■ Work to be completed: Once you find the line with "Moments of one", transcribe it and all the lines that follow to the end of the data, exactly as written; skip any pictures.

■ Provided data:
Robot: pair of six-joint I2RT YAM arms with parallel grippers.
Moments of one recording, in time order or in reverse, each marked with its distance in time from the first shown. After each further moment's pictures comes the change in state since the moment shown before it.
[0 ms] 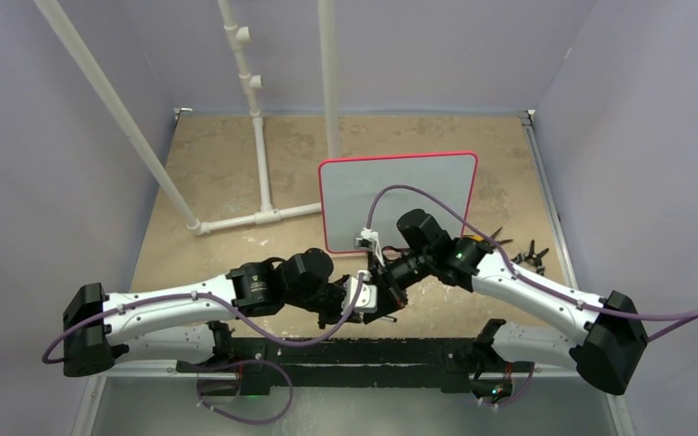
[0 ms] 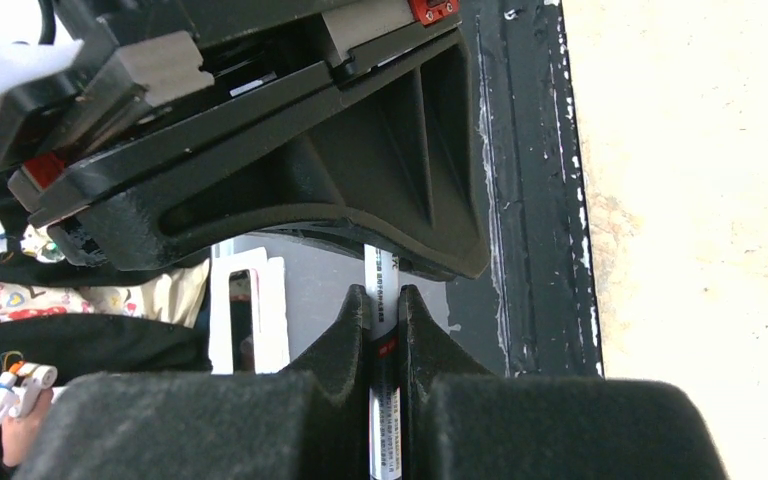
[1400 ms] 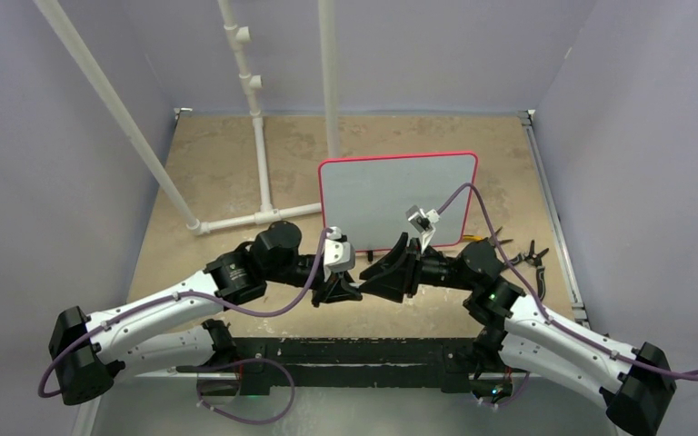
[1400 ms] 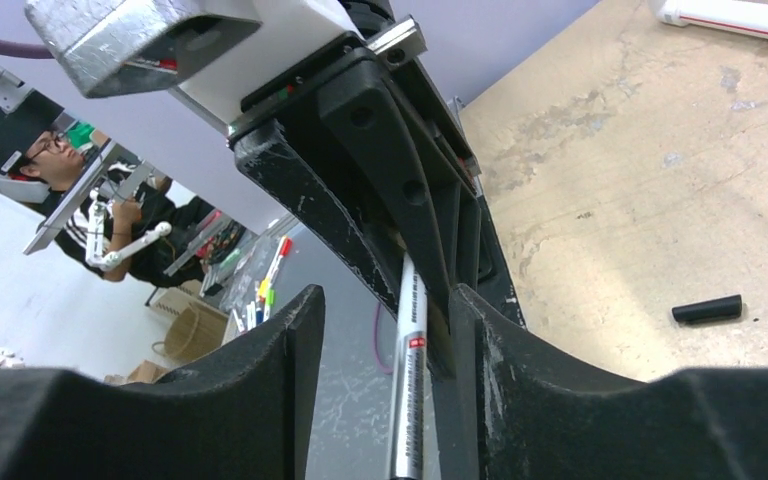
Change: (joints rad) left arm 0.232 -0.109 -0.033 0.179 0.254 -0.174; right arm -0.008 -0.391 -0.366 0.861 0.357 0.544
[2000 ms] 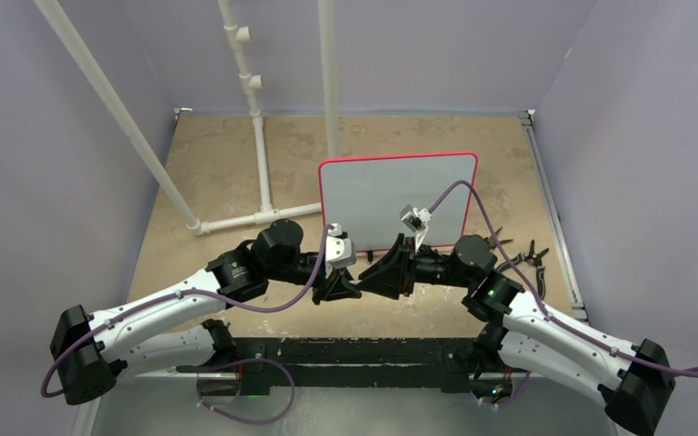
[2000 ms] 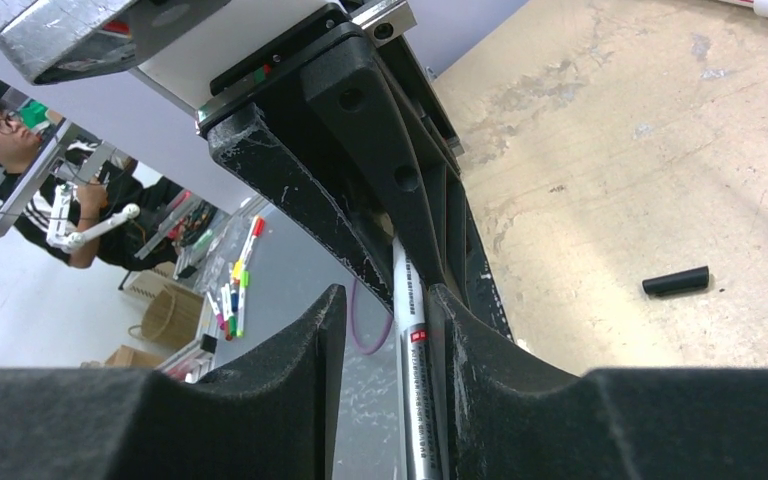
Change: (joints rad) left arm 0.019 0.023 0.000 -0.009 -0.010 -0.014; right arm 0.000 0.029 0.048 -0.118 0.000 -0.075
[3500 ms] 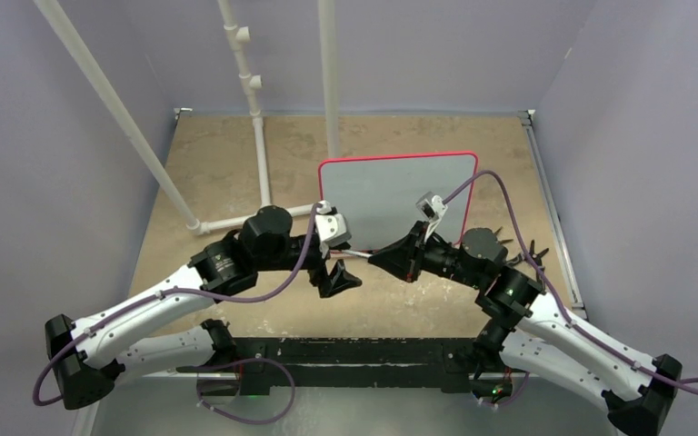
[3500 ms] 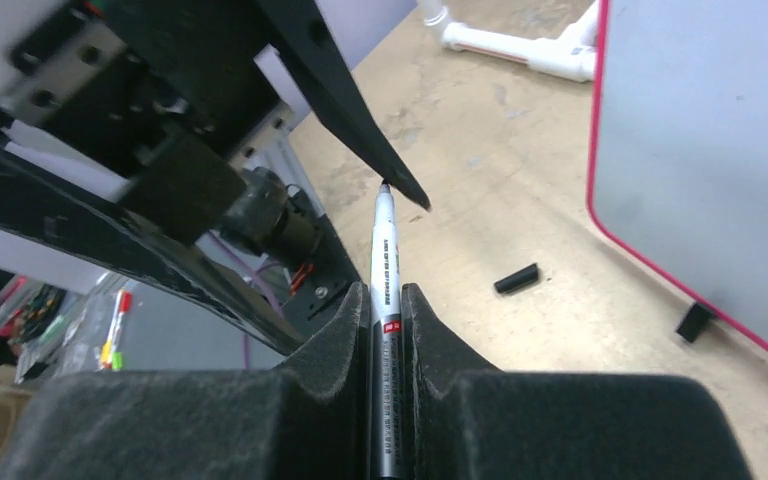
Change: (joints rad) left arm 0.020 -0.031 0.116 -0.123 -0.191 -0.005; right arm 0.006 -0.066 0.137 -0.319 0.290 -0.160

■ Answer area:
Moments of one recording, in time order or in reverse, each marked with its distance in time from the first shown. After each further moment's pictures comes the change in state since the moment shown before it.
[0 ms] 
[0 ms] 
[1400 ms] 
[1400 ms] 
Change: (joints rad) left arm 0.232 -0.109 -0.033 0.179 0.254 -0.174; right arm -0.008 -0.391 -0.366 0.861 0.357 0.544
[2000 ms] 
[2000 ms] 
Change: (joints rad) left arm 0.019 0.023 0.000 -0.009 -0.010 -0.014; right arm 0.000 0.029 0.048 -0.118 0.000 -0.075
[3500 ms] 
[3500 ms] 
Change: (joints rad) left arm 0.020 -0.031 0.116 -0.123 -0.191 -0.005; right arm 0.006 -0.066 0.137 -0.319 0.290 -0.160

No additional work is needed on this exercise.